* **Your objective**: Your answer should consist only of the lines below from the one with "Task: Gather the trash" through the one with "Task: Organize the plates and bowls", copied exactly.

* **Supplied material**:
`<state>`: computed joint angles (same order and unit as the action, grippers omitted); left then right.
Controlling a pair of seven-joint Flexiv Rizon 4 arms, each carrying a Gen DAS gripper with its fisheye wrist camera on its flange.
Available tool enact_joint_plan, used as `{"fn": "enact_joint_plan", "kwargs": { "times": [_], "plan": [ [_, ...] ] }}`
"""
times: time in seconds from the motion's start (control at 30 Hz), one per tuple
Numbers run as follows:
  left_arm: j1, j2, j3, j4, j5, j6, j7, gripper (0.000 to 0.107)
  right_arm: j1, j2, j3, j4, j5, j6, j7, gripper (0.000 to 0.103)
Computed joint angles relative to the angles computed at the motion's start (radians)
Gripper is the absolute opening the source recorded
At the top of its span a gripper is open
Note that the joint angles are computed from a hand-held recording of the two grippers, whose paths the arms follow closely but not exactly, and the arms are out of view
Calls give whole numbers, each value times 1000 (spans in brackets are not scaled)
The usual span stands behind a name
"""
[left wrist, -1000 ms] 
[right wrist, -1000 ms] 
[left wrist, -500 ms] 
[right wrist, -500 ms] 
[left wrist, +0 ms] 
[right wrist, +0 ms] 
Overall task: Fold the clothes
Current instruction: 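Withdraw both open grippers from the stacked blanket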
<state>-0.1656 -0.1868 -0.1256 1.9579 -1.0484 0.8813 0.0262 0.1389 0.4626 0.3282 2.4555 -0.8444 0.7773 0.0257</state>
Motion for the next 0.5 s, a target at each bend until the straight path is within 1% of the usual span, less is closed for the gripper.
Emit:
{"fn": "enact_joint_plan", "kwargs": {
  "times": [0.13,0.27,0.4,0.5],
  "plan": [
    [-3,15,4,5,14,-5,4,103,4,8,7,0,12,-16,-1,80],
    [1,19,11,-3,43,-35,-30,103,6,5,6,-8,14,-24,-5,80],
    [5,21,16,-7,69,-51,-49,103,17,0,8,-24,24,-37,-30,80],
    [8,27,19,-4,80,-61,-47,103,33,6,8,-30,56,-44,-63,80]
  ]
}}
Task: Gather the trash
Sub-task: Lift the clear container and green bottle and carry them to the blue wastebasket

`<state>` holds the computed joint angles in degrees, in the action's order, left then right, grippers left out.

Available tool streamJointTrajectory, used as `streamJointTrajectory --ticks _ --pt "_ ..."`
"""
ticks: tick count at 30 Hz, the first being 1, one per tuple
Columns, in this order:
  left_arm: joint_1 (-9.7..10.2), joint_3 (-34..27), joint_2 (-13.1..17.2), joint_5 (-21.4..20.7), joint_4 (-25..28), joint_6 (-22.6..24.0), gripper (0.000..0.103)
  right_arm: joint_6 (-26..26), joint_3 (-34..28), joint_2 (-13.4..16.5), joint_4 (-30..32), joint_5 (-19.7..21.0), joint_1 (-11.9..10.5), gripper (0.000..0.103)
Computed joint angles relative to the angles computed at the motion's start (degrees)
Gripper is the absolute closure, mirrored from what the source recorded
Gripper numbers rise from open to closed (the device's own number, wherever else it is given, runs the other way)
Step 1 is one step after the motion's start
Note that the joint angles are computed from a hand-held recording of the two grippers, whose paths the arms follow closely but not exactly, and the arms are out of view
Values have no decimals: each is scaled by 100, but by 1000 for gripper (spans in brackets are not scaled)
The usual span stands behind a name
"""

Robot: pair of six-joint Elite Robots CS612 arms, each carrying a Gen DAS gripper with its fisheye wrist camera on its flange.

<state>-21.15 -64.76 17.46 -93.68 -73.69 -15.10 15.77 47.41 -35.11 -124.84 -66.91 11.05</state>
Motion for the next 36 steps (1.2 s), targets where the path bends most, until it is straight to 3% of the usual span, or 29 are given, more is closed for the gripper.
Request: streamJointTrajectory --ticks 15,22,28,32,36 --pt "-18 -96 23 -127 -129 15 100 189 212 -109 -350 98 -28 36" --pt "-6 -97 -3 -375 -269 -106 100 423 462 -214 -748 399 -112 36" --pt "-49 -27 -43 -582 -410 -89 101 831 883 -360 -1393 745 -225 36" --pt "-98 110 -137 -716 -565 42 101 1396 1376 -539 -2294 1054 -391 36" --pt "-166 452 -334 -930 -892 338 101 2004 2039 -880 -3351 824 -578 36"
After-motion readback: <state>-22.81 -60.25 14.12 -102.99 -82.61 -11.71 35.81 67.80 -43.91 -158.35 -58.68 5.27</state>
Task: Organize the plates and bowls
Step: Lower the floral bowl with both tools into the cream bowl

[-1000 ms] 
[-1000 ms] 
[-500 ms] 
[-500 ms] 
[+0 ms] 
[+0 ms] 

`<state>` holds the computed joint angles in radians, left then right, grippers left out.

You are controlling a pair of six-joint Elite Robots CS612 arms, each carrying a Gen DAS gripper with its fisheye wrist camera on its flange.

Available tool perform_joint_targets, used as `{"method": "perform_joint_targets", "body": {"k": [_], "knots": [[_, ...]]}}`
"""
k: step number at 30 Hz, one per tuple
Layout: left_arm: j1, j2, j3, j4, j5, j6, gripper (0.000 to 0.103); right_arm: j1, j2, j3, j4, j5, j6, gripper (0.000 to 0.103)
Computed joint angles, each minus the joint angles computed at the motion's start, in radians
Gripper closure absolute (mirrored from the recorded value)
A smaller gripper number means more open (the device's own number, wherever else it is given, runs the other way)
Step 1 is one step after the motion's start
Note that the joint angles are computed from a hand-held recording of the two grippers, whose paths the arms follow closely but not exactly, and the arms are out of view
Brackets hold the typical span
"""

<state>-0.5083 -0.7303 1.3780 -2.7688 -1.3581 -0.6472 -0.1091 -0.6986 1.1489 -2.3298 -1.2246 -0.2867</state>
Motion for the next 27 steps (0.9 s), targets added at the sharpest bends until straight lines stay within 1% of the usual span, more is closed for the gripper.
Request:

* **Response box**:
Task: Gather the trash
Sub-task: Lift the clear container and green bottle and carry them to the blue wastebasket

`<state>` holds the computed joint angles in degrees, in the action's order, left then right, grippers left out.

Available tool streamJointTrajectory, used as `streamJointTrajectory --ticks _ --pt "_ ..."`
"""
ticks: tick count at 30 Hz, the first being 1, one per tuple
Columns, in this order:
  left_arm: joint_1 (-9.7..10.2), joint_3 (-34..27), joint_2 (-13.1..17.2), joint_5 (-21.4..20.7), joint_4 (-25..28), joint_6 (-22.6..24.0), gripper (0.000..0.103)
  right_arm: joint_6 (-26..26), joint_3 (-34..28), joint_2 (-13.4..16.5), joint_4 (-30..32), joint_5 (-19.7..21.0), joint_1 (-11.9..10.5), gripper (0.000..0.103)
Computed joint angles relative to the angles computed at the motion's start (degrees)
Gripper is the absolute closure, mirrored from what the source recorded
Gripper numbers rise from open to closed (the device's own number, wherever else it is given, runs the other way)
Step 1 is one step after the motion's start
Note that the joint angles are computed from a hand-held recording of the two grippers, whose paths the arms follow closely but not exactly, and the arms are out of view
Values have no decimals: each is scaled by 100, but by 1000 for gripper (spans in brackets are not scaled)
The usual span stands behind a name
"""

Robot: pair of six-joint Elite Robots CS612 arms, each carrying a Gen DAS gripper with its fisheye wrist camera on its flange.

<state>-21.15 -64.76 17.46 -93.68 -73.69 -15.10 15.77 47.41 -35.11 -124.84 -66.91 11.05</state>
Motion for the next 36 steps (1.2 s), targets where the path bends most, until it is straight to 3% of the usual span, or 29 are given, more is closed for the gripper.
Request: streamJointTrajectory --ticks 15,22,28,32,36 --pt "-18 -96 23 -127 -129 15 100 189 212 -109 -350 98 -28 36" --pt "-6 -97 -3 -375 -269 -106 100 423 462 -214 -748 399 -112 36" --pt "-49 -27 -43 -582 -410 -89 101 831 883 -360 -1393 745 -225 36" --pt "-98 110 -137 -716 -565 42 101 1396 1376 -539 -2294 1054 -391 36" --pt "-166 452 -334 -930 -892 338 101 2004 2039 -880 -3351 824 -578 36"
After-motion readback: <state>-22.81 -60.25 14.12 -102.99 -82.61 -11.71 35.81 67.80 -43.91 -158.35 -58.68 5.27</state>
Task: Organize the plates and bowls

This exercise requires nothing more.